◆ **Brief**
Every line in the following data that has "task" counts toward the total; state that total alone.

◆ **Information supplied**
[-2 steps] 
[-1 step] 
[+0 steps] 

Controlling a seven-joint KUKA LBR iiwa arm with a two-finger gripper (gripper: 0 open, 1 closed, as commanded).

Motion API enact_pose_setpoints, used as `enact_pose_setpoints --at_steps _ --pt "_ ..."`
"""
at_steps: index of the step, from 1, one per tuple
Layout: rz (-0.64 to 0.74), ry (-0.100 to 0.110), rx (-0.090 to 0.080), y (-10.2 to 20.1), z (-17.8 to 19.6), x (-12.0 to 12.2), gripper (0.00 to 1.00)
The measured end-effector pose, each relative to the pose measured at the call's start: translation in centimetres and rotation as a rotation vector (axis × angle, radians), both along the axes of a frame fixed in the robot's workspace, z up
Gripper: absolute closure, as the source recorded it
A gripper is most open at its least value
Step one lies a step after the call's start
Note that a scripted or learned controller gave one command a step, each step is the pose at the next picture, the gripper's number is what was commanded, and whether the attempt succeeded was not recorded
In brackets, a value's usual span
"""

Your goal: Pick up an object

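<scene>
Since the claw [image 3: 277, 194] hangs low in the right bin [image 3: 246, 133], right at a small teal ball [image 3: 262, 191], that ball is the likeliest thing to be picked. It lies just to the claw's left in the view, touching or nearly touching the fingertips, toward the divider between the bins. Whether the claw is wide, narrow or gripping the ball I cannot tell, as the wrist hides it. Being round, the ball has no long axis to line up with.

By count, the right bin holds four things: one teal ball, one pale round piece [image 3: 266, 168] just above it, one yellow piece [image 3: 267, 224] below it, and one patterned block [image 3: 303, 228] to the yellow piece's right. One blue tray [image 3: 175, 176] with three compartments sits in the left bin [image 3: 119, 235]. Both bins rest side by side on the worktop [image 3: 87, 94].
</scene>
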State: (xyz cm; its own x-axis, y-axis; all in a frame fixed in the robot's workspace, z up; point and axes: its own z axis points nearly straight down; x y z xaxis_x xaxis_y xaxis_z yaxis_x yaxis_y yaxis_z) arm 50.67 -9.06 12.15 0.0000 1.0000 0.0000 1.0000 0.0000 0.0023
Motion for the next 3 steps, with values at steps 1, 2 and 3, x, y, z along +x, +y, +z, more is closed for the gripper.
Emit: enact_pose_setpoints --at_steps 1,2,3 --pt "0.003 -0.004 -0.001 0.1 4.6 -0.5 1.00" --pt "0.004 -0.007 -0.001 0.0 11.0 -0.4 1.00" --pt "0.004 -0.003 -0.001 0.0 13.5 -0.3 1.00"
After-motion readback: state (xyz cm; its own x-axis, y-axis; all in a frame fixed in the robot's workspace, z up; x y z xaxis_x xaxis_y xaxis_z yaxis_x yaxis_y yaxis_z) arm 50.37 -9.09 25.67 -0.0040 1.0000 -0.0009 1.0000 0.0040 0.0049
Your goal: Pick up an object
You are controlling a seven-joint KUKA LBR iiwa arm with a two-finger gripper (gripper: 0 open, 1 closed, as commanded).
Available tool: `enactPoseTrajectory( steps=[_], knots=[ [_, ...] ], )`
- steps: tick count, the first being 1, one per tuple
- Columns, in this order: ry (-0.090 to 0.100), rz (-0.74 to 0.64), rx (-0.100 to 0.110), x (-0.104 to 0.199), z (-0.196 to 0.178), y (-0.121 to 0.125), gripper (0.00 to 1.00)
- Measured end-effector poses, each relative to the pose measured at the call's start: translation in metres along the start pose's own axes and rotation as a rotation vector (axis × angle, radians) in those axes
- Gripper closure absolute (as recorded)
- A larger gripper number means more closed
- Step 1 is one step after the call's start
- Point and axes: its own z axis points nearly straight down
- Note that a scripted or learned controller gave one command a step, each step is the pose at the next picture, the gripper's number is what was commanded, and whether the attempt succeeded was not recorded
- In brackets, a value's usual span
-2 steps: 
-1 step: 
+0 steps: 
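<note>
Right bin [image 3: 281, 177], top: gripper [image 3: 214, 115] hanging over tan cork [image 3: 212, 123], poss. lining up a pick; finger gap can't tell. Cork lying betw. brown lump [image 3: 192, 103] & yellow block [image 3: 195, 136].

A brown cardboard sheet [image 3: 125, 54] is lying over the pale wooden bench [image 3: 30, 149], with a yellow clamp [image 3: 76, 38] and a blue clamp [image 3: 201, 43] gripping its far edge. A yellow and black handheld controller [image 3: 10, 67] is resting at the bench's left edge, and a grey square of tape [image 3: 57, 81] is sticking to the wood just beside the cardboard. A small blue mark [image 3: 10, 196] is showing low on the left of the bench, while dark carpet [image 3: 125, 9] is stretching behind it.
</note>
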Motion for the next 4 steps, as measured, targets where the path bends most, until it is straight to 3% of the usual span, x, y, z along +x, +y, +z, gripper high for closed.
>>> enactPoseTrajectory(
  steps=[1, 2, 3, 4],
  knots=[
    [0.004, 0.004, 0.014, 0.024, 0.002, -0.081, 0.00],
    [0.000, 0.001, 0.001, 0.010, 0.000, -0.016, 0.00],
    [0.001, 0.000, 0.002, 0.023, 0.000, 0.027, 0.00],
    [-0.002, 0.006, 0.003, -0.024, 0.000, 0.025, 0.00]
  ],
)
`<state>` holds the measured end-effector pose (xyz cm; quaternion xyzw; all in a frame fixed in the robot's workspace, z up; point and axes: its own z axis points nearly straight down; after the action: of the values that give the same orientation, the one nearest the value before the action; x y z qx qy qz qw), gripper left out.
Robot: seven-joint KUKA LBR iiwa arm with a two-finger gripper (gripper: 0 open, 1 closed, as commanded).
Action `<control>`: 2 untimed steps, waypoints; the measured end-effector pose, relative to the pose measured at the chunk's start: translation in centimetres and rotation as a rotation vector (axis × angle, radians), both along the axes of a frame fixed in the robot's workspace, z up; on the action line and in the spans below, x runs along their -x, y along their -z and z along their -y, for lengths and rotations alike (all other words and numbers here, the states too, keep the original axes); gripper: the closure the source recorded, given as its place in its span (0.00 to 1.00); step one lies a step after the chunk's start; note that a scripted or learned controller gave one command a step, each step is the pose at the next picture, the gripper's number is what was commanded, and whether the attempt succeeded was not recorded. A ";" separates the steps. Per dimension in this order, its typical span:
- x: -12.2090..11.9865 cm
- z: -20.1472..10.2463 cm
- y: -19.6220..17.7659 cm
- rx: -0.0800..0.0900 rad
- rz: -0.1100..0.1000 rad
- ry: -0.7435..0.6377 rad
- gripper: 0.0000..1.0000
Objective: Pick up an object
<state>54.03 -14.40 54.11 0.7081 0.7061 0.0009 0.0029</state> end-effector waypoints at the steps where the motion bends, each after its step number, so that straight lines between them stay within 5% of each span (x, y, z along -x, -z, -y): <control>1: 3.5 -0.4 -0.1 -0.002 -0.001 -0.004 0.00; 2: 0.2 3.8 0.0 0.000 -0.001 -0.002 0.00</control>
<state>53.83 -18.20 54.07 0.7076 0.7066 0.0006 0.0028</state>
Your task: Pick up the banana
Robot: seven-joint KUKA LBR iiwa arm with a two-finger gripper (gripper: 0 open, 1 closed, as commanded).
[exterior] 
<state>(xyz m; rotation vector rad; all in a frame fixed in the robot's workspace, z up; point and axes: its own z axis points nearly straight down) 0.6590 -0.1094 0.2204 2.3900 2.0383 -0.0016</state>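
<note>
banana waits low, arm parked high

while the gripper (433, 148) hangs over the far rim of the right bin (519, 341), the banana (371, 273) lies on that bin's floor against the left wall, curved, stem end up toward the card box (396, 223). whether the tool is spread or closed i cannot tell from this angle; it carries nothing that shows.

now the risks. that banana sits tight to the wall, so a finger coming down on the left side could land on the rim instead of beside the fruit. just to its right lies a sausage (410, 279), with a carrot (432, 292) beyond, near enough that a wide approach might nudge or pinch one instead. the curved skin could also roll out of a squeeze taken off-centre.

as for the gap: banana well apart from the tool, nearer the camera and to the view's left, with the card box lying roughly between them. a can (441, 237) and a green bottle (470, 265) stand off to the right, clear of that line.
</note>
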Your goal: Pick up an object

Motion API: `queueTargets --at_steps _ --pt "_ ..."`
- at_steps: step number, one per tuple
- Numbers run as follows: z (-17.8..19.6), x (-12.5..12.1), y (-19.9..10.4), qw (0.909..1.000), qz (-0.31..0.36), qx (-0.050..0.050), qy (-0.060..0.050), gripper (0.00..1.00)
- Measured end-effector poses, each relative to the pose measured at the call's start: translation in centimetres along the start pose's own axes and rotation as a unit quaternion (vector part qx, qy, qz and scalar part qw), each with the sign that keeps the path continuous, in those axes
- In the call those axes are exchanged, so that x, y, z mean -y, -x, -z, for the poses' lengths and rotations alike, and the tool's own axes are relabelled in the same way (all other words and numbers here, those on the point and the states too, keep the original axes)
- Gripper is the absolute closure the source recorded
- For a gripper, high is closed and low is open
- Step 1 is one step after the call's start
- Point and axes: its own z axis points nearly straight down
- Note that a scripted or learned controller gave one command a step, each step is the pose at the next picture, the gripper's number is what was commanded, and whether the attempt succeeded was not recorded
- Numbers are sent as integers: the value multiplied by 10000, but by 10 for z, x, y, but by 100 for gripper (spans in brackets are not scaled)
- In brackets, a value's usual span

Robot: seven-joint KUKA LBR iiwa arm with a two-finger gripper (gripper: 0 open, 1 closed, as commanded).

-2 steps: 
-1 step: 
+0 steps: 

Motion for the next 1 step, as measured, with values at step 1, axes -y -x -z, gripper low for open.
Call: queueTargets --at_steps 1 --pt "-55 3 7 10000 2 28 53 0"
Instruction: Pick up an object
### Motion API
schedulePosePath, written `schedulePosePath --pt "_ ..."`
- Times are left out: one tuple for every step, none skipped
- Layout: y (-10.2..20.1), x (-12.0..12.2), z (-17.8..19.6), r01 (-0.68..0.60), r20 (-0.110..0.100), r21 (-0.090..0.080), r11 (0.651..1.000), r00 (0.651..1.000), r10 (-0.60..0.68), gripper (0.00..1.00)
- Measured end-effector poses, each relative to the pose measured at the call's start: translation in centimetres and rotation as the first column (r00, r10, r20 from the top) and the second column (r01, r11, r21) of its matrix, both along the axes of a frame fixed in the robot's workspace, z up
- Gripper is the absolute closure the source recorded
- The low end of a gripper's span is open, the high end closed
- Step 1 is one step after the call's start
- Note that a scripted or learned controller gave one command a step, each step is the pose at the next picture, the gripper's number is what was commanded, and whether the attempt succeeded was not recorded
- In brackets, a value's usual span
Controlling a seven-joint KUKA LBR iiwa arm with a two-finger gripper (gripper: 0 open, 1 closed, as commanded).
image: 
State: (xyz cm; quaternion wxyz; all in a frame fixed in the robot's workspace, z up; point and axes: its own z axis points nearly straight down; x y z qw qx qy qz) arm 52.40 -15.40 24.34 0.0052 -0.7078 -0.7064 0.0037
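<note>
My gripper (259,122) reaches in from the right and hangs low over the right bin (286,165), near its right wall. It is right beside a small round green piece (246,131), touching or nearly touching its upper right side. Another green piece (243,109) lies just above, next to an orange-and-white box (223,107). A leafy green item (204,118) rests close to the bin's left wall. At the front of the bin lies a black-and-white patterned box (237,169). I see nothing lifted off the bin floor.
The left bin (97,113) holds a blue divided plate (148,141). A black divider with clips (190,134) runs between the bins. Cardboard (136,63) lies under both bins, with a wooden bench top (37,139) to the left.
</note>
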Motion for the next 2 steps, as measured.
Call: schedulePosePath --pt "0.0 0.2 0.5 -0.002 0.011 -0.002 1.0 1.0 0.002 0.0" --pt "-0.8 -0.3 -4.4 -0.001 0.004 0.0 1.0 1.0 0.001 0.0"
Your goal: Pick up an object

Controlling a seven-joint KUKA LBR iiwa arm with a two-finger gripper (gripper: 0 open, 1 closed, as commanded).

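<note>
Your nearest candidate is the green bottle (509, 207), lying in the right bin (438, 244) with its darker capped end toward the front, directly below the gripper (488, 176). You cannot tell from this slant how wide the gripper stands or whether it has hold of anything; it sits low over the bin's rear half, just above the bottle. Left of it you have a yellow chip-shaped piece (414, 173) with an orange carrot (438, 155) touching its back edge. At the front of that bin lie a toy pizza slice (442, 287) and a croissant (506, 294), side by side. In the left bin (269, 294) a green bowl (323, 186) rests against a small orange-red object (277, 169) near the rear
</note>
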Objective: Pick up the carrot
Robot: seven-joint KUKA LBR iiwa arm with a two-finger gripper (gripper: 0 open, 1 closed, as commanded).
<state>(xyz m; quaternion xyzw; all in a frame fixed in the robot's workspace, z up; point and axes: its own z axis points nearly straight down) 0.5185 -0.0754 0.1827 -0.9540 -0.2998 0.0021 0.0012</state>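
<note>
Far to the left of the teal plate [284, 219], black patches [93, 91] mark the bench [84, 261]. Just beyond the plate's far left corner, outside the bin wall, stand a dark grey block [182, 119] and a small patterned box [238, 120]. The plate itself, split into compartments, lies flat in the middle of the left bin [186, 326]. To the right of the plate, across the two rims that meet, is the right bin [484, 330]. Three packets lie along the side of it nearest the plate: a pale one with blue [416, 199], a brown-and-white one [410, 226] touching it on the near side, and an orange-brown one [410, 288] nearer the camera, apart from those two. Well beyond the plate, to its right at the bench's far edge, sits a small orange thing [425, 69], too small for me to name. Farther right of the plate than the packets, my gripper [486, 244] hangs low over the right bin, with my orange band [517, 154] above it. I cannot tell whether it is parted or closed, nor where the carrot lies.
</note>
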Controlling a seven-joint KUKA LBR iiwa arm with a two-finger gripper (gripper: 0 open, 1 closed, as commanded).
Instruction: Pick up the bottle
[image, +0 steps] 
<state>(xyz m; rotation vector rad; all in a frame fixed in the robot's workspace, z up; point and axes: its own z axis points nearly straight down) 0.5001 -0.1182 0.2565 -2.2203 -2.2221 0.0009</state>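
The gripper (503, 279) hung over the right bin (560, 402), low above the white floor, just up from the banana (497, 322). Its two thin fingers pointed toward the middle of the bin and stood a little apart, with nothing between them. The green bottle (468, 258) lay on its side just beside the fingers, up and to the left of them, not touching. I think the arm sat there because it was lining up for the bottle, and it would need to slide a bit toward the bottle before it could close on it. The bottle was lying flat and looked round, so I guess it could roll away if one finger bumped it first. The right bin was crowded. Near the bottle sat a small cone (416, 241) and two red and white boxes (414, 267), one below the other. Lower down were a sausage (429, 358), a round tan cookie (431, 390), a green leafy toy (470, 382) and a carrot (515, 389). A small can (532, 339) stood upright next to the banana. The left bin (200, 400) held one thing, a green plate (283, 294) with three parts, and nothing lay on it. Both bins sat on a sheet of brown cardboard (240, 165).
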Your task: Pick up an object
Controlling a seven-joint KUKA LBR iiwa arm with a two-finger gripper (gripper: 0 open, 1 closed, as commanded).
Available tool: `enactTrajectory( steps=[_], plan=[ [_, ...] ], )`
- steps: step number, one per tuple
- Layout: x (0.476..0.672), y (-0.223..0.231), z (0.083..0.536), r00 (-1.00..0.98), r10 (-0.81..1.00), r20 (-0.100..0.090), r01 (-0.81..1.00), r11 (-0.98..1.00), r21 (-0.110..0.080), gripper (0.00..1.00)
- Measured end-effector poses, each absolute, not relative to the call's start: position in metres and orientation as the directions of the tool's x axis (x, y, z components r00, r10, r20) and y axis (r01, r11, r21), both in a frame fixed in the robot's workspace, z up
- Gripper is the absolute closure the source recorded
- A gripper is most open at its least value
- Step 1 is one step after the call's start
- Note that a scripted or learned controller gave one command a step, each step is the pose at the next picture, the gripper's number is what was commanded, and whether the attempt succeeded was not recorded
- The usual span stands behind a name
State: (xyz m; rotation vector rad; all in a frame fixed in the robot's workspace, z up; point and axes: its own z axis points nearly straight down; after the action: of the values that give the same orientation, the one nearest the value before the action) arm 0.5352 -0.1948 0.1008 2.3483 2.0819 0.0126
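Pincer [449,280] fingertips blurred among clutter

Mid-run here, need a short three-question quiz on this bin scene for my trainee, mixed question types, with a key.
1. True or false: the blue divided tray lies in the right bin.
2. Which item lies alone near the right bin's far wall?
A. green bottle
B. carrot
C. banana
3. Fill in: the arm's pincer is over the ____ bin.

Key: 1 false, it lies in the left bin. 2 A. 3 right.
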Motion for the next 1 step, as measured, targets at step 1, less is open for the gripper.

◆ **Answer to this exercise**
2